= About this exercise =
The task calls for each record to be given again exactly.

_ _ _

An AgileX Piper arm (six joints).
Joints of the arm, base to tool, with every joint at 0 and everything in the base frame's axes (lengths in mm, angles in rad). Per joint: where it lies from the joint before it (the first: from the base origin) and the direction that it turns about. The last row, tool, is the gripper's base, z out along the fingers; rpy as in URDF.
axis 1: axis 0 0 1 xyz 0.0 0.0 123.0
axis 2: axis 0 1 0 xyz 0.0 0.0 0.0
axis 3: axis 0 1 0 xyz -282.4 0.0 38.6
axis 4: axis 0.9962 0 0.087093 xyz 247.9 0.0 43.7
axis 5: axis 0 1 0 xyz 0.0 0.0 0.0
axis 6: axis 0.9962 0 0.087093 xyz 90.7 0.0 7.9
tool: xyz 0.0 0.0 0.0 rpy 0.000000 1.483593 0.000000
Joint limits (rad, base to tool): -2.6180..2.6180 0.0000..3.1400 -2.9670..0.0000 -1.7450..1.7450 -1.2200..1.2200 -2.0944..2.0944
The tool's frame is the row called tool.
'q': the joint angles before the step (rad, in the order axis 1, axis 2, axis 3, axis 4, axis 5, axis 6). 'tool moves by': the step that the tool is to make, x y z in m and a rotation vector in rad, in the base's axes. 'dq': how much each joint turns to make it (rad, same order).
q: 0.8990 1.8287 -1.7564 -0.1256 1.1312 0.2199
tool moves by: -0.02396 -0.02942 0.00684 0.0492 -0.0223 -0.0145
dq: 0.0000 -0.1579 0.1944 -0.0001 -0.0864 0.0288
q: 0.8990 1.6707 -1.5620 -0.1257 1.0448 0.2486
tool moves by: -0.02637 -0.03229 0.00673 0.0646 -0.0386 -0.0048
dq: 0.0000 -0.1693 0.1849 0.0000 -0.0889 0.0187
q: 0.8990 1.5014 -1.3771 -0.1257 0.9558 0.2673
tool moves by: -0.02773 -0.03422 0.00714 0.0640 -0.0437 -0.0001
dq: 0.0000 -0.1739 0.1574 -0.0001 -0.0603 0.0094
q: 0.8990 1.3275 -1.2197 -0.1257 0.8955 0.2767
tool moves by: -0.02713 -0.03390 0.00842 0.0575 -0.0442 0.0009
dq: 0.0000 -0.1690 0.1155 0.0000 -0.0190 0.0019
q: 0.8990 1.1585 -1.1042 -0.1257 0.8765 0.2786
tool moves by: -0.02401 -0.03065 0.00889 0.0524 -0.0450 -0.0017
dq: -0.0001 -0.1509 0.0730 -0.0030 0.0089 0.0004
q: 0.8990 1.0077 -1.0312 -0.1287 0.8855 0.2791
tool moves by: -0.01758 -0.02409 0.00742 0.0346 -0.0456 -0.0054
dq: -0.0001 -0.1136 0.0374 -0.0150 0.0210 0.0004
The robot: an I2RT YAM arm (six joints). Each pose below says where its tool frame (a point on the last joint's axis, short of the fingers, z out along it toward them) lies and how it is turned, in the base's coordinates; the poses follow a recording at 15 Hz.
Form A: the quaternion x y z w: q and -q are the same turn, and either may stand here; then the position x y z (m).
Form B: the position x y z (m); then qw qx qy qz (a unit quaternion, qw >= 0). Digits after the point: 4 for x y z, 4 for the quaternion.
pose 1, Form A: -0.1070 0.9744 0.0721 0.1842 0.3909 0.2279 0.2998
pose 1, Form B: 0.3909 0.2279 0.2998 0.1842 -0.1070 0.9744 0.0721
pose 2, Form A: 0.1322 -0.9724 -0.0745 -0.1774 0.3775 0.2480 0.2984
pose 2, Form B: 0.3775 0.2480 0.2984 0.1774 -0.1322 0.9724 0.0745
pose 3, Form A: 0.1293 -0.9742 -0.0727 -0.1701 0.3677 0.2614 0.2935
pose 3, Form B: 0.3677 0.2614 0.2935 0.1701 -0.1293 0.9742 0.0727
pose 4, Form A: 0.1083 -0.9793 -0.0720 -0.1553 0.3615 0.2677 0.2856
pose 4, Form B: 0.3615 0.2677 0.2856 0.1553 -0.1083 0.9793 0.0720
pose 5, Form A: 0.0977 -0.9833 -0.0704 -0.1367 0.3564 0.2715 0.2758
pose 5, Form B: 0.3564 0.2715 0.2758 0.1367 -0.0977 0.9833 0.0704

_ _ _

= Solution to the problem =
An AgileX Piper arm (six joints).
Joints of the arm, base to tool, with every joint at 0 and everything in the base frame's axes (lengths in mm, angles in rad). Per joint: where it lies from the joint before it (the first: from the base origin) and the direction that it turns about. The last row, tool, is the gripper's base, z out along the fingers; rpy as in URDF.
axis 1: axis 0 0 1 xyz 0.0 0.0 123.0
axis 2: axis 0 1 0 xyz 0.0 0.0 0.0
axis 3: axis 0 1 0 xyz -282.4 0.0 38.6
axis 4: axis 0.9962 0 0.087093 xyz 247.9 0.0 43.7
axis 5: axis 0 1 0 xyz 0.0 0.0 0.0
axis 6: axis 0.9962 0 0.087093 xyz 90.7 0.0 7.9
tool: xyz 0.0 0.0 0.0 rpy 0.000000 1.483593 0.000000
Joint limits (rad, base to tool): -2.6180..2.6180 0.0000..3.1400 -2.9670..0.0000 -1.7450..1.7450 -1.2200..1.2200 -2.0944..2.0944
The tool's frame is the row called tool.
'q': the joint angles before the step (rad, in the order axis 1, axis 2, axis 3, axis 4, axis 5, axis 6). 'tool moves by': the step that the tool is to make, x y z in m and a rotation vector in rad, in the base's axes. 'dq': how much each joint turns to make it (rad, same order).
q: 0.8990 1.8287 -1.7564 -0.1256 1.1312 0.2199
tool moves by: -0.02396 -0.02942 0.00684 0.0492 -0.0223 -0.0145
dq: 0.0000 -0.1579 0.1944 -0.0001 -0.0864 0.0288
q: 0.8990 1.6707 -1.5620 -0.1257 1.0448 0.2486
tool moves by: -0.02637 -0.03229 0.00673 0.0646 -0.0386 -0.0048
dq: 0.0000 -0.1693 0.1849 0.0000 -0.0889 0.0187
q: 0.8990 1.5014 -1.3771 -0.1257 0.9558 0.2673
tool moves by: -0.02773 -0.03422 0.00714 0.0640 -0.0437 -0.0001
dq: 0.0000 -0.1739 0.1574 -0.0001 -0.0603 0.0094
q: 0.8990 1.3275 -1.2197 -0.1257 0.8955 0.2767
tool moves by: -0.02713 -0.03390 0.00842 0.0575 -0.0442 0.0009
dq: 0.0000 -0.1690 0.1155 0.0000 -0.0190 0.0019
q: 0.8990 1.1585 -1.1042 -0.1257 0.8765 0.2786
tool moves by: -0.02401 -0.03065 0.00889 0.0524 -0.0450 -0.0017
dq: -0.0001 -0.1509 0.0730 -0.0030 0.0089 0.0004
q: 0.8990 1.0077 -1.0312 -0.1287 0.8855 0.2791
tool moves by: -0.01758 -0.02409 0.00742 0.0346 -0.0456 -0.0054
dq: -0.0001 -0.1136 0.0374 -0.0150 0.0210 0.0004
The robot: an I2RT YAM arm (six joints). Each pose below says where its tool frame (a point on the last joint's axis, short of the fingers, z out along it toward them) lies and how it is turned, in the base's coordinates; the poses follow a recording at 15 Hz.
Form A: the quaternion x y z w: q and -q are the same turn, and either may stand here; then the position x y z (m).
Form B: the position x y z (m); then qw qx qy qz (a unit quaternion, qw >= 0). Digits after the point: 4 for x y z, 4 for the quaternion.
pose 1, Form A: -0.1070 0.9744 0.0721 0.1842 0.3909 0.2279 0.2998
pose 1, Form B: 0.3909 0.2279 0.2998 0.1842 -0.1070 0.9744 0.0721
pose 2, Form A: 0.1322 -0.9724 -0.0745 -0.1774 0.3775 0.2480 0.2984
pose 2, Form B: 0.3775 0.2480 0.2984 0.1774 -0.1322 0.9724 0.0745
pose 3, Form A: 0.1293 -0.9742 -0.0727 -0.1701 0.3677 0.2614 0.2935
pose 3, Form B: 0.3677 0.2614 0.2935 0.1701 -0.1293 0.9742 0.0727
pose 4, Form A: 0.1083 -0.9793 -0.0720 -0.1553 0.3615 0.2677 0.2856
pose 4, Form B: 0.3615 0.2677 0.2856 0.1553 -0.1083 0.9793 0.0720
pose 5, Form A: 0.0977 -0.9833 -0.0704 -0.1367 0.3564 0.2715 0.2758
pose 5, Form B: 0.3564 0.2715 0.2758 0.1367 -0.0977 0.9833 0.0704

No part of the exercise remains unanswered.